The Australians believed the German wire had been cleared, but this was not always so. Pearce, at the head of his platoon, became trapped, a sitting duck. His Australian Red Cross ‘Wounded and Missing Enquiry’ file contains the following accounts:

Corporal Henry Butler: “He was my platoon officer. I saw him killed by machinegun fire, on the right of Messines. We were on our way over and he got caught in the wire; he was killed outright — six or so bullets right through him. We went on and gained the objective. We lost a terrible lot then, owing to the wire not being properly cut.”

Corporal George Jones: “I saw Lt Pearce lying dead in the field on the 2nd advance in the Messines stunt. He was within 150 yards of the German trenches, shot through the centre of the forehead. Mears, another stretcher bearer in A Company and Falkner in C Company buried him where he was lying.”

The British won the Battle of Messines, but at a high cost: almost 7000 Australian lives were lost. Corporal Arthur Dowling met a soldier who had tried to carry Pearce out, before realising there was no use. According to Dowling, the great golfer’s last words were brave and heart-rending: ‘I’m all right …’
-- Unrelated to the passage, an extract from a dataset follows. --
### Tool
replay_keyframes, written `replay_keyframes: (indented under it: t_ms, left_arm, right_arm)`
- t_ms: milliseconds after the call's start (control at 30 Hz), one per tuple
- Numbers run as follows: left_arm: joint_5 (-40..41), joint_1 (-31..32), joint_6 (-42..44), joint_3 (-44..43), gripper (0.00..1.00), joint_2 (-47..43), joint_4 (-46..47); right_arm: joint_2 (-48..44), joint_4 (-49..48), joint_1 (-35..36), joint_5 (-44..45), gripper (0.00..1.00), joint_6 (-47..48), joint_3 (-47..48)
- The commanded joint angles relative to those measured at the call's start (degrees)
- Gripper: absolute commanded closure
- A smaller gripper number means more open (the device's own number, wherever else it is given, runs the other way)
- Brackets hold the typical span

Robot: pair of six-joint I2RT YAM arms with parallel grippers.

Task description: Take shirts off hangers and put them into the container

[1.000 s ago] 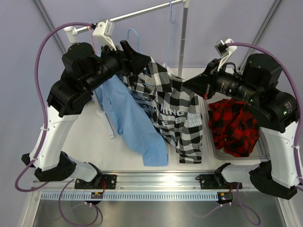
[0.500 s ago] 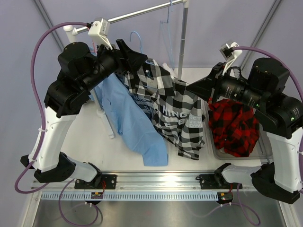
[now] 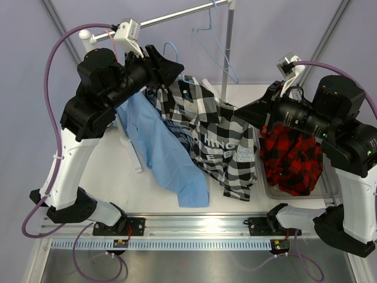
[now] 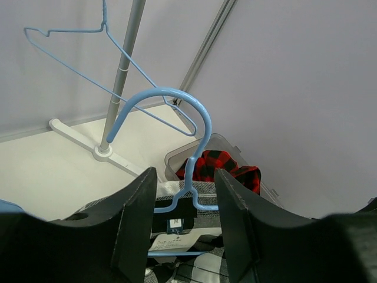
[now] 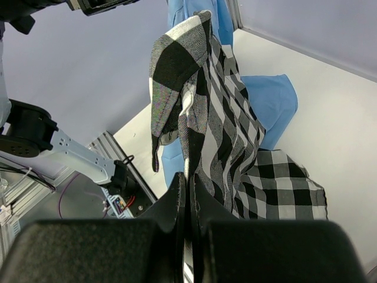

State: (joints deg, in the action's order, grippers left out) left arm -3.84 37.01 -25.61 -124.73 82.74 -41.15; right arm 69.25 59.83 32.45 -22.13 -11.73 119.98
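Observation:
The black-and-white check shirt point(image 3: 221, 138) hangs mid-table on a light blue hanger point(image 4: 189, 177). My left gripper point(image 3: 171, 63) point(image 4: 185, 203) is open, its jaws standing either side of that hanger's neck below the hook, not touching it. My right gripper point(image 3: 240, 109) point(image 5: 189, 184) is shut on the check shirt's point(image 5: 218, 118) edge and holds it out to the right. The light blue shirt point(image 3: 162, 144) point(image 5: 271, 100) droops behind and to the left. The red-and-black plaid shirt point(image 3: 291, 156) point(image 4: 219, 165) lies in the clear container point(image 3: 297, 197) point(image 4: 174, 158) at the right.
An empty light blue hanger point(image 3: 215, 50) point(image 4: 88, 35) dangles from the silver rail point(image 3: 177, 17). The rack's upright pole point(image 3: 227, 56) point(image 4: 121, 76) and white foot point(image 3: 134, 154) point(image 4: 76, 132) stand behind the shirts. Both arm bases sit on the front track point(image 3: 194, 227).
My left jaws have narrowed around the hanger neck and that arm has lifted slightly. The right gripper drew the check shirt a little rightward. The empty hanger swung on the rail.

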Motion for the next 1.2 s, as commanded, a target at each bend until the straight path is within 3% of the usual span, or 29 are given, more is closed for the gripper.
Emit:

Clyde Pearce’s death is commemorated at the Menin Gate Memorial at Ypres, which bears the names of more than 54,000 men whose final resting places are now unknown. His grieving parents built a memorial to their lost son, by helping to fund the relocation of the historic Mariners Church — which had been situated on the Hobart waterfront — to a new site at Sandy Bay, on part of what was (until 1914) the course of the Hobart Golf Club. A plaque at the ‘new’ Church of St Peter’s, which still stands, remembers Mr and Mrs Pearce’s noble gesture. The tree planted in 1918 in Pearce’s memory on Hobart’s Soldiers Memorial Avenue is well maintained.

In the west, Claude Felstead returned from his stint with the Australian Flying Corps. In 1938, owing to illness, he put his two properties — Chybarlis and the nearby 1300-acre Glen Erne — on the market and retired to the city. He died in Perth in 1964. The clubs with which Felstead won the 1909 Australian Open are on display at Pingelly Golf Club and due recognition is made of his “business partner, Mr Clyde Pearce.”

Elsewhere, as is sport’s way, new heroes emerged and memories began to fade. From the 1930s, Pearce’s name appeared occasionally in golf columns but mostly as a statistical footnote, rarely with any reference to his rare ability and unique backstory. His enormous courage, exceptional poise for one so young and remarkable ability to win big tournaments on a limited preparation was largely forgotten.

This year’s Australian Open will be played almost 100 years to the day since Lord Kitchener and Clyde Pearce landed at Gallipoli. In this year of the Anzac Centenary, Australian golf should pause to remember its greatest hero. It’s not too late.